Episodes

Wednesday Jul 12, 2023
Preparing for Worship - July 16, 2023
Wednesday Jul 12, 2023
Wednesday Jul 12, 2023
The Scriptures this week tell us that the Lord will provide for the growth of His Kingdom and for our own spiritual growth, as well.
The psalm is Psalm 65:(1-8) 9-13. The psalmist, David, knows that “praise is due to God” for the “goodness” we receive in His “house,” His “temple.” This is good news, the Word of “righteousness” and “salvation” and “hope” for “all the ends of the earth.” It is pictured as a bountiful harvest, when the Lord has provided abundant “water” and good “earth” and “enriched” it and “blessed its growth.” The Lord “crowns the year with His bounty, and the creation “shouts and sings together for joy.”
The Old Testament lesson is from Isaiah 55:9-13. God inspired Isaiah to use images from the natural world, as David did in the psalm. The “heavens” are high above the “earth.” God’s “ways and thoughts”. are high above our own, too. As the rain and snow come down to water the earth and help cause things to grow, so God’s Word is sent down from His mouth and accomplishes what He wishes. “It will not return empty and void.” The creation sings and claps its hands in praise of the “name of the Lord” and the “everlasting sign” of His providing care.

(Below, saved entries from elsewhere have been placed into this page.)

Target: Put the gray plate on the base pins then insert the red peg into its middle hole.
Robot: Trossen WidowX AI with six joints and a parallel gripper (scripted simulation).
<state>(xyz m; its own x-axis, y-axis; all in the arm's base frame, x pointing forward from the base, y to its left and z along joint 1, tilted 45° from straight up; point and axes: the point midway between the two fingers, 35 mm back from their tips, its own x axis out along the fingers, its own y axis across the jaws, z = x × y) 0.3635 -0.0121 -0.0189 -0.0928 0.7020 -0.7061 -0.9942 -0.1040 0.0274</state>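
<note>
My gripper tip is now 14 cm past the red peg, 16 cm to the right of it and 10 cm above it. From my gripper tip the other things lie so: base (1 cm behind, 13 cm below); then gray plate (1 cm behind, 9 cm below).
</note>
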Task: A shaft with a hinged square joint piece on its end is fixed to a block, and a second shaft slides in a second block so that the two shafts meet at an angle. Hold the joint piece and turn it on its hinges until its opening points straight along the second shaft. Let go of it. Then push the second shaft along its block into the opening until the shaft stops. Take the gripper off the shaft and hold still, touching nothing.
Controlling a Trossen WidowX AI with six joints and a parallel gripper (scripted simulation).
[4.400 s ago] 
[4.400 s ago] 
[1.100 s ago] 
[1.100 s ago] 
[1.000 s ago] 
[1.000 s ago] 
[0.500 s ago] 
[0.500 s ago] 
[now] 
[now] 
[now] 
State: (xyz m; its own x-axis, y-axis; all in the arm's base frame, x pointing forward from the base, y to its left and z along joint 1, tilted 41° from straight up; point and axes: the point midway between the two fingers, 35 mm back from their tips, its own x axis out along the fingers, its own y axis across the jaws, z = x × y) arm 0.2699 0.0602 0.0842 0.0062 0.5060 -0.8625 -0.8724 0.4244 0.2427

In the Gospel lesson, Matthew 13:1-9, 18-23, Jesus Himself tells a parable of seed being sown and then explains it to His disciples. The seed sown is the Word of God’s kingdom. Some hear it but don’t understand, and “the evil one” snatches it away. Others hear and “receive the Word with joy,” but only for a time, and then “fall away” when trouble and persecution come on account of that Word. Still others hear the Word, but “the cares of the world” and the “deceitfulness of riches” act like thorns that choke out the Word. Some people do hear and understand the Word and bear much fruit of various amounts, though, by the grace of God, as He promises. The problem is not with the seed, the Word of God, but with the soil, Satan’s work and a sin-filled world with many temptations to resist the Word and people’s trouble with hearing and understanding the Word. Jesus says, “He who has ears to hear, let him hear.” How is our hearing of the Word and the hope we have only in Jesus?
The Epistle lesson is from Romans 8:12-17. Paul emphasizes, in this reading and throughout Romans 8, the importance of the Holy Spirit in bringing us to faith in Christ and keeping us in that faith. The Spirit works through the Word of God (and the gift of baptism) to do this. He gives us “life” in Christ and make us “adopted children of God” and “heirs of eternal life.” We can cry out to our Heavenly Father, “Abba, Father,” as His beloved children. We still face times of “suffering” for our faith and temptations from the devil, the sinful world, and our own “sinful flesh; but the Spirit who dwells in us,” (Romans 8:11), along with Christ, will strengthen and protect us through the Word and the Sacraments, Baptism and Communion, connected with that Word.